From the material below, retype exactly the lines that begin at the line with "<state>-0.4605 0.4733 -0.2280" and end after the line with "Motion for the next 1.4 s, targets"; pictures stay out of the copy.

BEGIN DATA SUPPLIED

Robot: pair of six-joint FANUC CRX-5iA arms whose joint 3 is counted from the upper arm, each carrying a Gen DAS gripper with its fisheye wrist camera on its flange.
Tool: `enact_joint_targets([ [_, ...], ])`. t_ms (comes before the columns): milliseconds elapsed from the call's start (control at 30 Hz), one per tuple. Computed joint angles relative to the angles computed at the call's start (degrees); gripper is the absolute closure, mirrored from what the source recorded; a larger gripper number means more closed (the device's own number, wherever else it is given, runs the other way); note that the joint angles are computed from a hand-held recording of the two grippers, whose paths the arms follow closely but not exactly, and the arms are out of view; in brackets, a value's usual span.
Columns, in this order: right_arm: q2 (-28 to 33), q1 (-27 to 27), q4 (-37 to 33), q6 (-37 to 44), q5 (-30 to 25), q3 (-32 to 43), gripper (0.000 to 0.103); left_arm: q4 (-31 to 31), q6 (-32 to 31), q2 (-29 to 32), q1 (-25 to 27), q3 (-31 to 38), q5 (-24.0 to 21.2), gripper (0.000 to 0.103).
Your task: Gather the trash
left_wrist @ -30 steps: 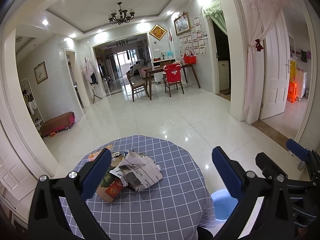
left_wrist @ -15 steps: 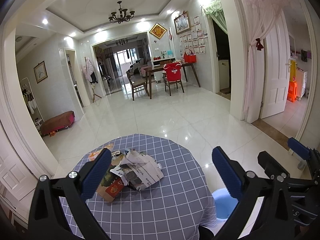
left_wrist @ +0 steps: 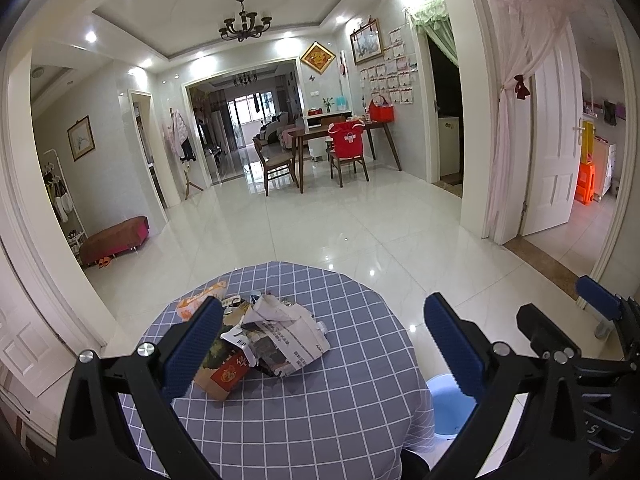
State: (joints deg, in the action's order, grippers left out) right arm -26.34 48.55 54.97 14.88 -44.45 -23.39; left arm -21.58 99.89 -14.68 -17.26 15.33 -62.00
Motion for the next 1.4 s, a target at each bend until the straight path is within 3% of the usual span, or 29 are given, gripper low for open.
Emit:
enact_joint_targets([
  [833,3.43,2.70,-1.14,1.52,-2.69,3.17,0.006,7.31,-3.92,-1.89,7.28,-5.14,3.60,0.004],
  [1133,3.79,1.78,-0.09,0.46,0.95,2.11,0.006,11.47,-6.56,-2.72,10.72,-7.80,5.58,0.004],
  [1400,6.41,0.59,-4.16,2.93,3.49,3.56,0.006,14.05,-7.97,-2.12,13.63,-9.37,6.36,0.004],
])
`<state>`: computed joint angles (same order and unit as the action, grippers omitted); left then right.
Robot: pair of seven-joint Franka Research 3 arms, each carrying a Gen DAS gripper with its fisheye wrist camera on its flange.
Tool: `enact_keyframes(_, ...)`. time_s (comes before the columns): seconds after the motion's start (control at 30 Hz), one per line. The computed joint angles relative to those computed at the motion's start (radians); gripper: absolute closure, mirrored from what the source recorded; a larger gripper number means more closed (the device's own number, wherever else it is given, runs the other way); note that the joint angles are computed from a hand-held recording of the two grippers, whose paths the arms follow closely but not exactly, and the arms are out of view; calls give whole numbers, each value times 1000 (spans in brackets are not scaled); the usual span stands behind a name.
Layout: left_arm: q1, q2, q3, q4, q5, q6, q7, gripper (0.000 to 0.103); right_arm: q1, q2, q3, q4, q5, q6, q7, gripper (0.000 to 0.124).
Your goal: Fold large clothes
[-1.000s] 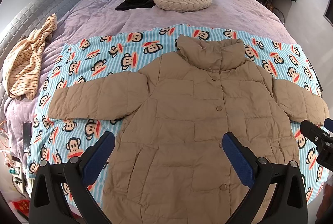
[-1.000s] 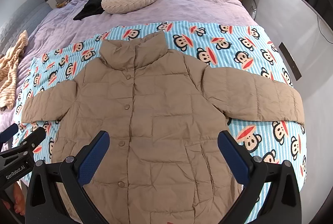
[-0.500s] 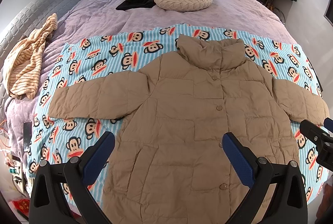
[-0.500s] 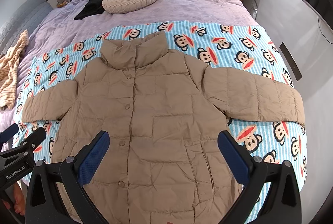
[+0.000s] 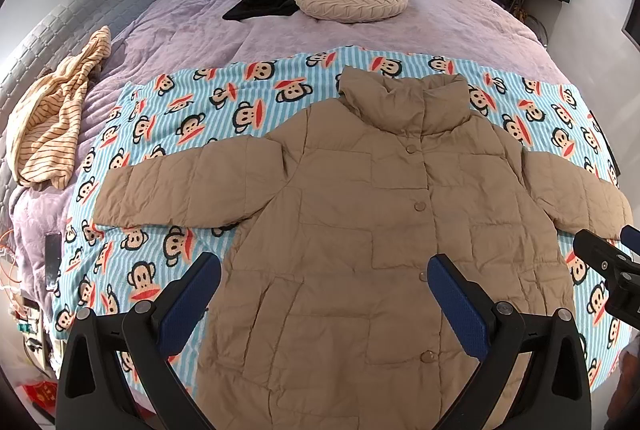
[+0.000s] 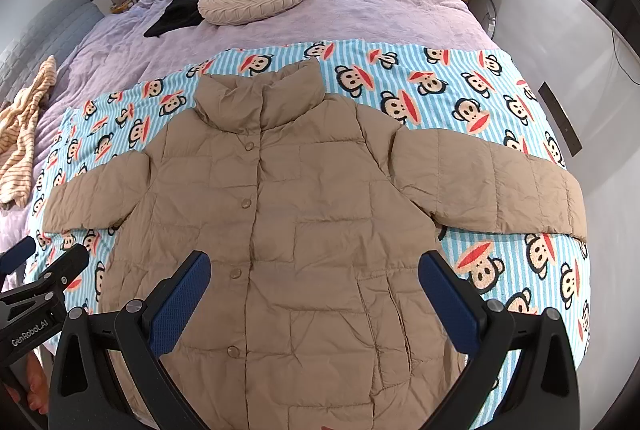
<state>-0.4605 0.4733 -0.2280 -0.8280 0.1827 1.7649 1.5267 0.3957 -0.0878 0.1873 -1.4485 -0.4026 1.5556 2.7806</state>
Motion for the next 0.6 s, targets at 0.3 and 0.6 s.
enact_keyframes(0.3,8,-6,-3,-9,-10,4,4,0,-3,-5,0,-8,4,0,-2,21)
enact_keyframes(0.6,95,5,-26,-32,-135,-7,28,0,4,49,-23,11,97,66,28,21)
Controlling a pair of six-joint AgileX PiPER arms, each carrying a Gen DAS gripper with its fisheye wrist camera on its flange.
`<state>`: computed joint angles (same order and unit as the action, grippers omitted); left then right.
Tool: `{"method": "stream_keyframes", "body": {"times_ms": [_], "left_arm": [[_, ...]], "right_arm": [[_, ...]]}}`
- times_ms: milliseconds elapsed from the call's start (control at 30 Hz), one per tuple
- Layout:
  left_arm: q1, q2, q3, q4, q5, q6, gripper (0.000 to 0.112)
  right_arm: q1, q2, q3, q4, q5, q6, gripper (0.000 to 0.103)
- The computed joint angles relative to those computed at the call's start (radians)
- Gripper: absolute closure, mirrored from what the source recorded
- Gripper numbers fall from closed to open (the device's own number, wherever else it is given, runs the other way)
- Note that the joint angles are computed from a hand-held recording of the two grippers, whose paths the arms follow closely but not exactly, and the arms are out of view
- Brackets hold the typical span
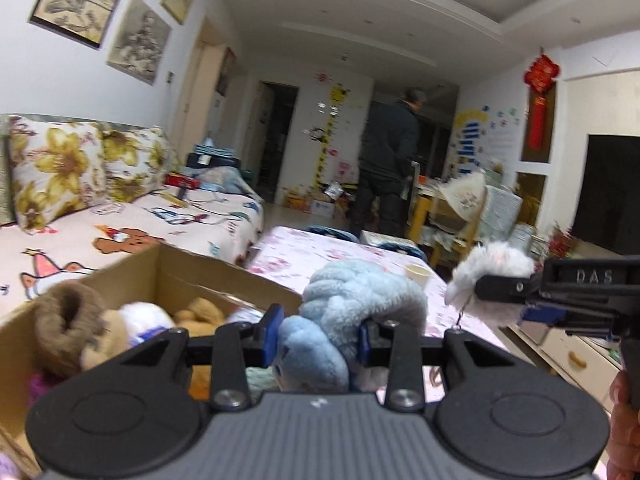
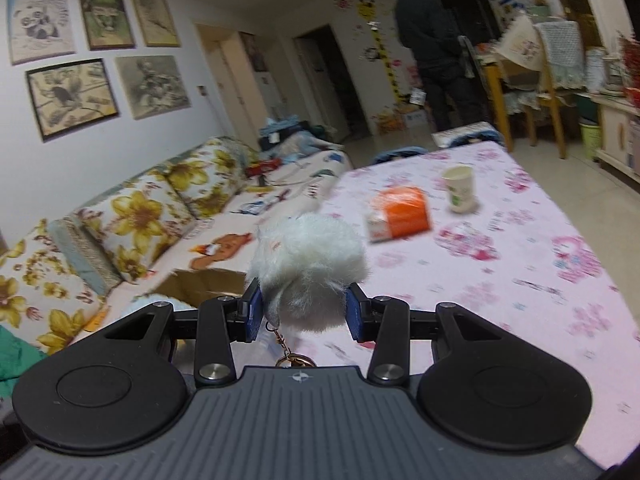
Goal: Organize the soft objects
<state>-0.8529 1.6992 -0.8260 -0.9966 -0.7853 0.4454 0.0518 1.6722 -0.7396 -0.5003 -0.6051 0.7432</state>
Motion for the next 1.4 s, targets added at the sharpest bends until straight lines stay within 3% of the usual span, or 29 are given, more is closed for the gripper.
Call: {"method": "stream_keyframes", "body": {"times_ms": [267, 467, 733, 833, 867, 900, 1033, 1100, 1167, 1400], "left_arm": [[0.039, -0.022, 0.029, -0.109, -0.016, 0.072, 0.077], [0.064, -0.009, 0.016, -0.220, 0.006, 0.175, 0.077], [0.096, -0.002, 0.003, -0.318, 0.071, 0.292, 0.075], [0.087, 0.011, -0.011, -0.359, 0.068, 0.344, 0.061], [0.085, 0.012, -0.012, -0.364, 0.067, 0.352, 0.050], [0.083, 0.010, -0.010, -0.361, 0.067, 0.353, 0.041], [0.064, 0.009, -0.005, -0.363, 0.035, 0.361, 0.026], [0.046, 0.019, -0.014, -0.380, -0.013, 0.375, 0.010], [0.023, 0.028, -0.017, -0.383, -0.067, 0.384, 0.010], [-0.014, 0.033, -0.025, -0.380, -0.130, 0.395, 0.010]], "right_arm": [[0.074, 0.127, -0.186, -0.111, 0.001, 0.075, 0.052], [0.127, 0.245, -0.356, -0.165, 0.066, 0.089, 0.052], [0.162, 0.353, -0.554, -0.356, 0.169, 0.239, 0.051], [0.196, 0.414, -0.671, -0.486, 0.248, 0.369, 0.041], [0.200, 0.424, -0.687, -0.513, 0.261, 0.398, 0.024], [0.199, 0.422, -0.680, -0.500, 0.259, 0.393, 0.011], [0.179, 0.375, -0.591, -0.322, 0.217, 0.234, 0.006], [0.168, 0.350, -0.548, -0.249, 0.201, 0.180, 0.004], [0.156, 0.317, -0.490, -0.150, 0.182, 0.105, 0.004], [0.102, 0.185, -0.223, 0.179, 0.078, -0.165, 0.000]]}}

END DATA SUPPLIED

ANSWER FOR THE TASK:
<state>-0.4605 0.4733 -0.2280 -0.8280 0.1827 1.7649 1.5267 0.3957 -0.0878 0.1873 -1.4485 -0.4026 1.5556 2.7806</state>
Motion for the next 0.6 s, targets at 0.3 and 0.6 s.
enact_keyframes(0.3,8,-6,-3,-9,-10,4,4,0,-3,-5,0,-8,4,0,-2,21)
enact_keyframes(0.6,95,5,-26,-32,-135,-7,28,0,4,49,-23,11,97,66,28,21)
Controlling a pair of six-joint AgileX PiPER arms, each carrying a Gen DAS gripper with its fisheye wrist camera on its flange.
`<state>`: computed joint angles (same order and unit as the action, grippers omitted); left then right.
Tool: `{"method": "stream_keyframes", "body": {"times_ms": [_], "left_arm": [[_, ...]], "right_arm": [[_, ...]]}}`
- times_ms: milliseconds elapsed from the call's start (control at 30 Hz), one per tuple
- Layout:
  left_arm: q1, q2, q3, q4, q5, q6, gripper (0.000 to 0.112)
  right_arm: q1, q2, q3, q4, q5, q6, gripper (0.000 to 0.103)
- The computed joint angles relative to those computed at the call's start (radians)
- Gripper: absolute closure, mirrored from what the source recorded
- Gripper numbers fall from closed to open (the device's own number, wherever else it is given, runs the other way)
- Note that the joint angles are computed from a hand-held recording of the two grippers, whose paths the arms follow closely but not exactly, and the arms are out of view
- Brackets hold the typical span
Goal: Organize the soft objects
<state>-0.8529 1.6992 -0.8260 -0.9966 -0.7853 0.4454 0.0518 1.6722 -0.7396 -0.5003 -0.6051 0.7432</state>
Motion for the next 1.4 s, targets added at the sharpest bends until straight lines stay within 3% of the usual span, or 29 are given, more is closed for the gripper.

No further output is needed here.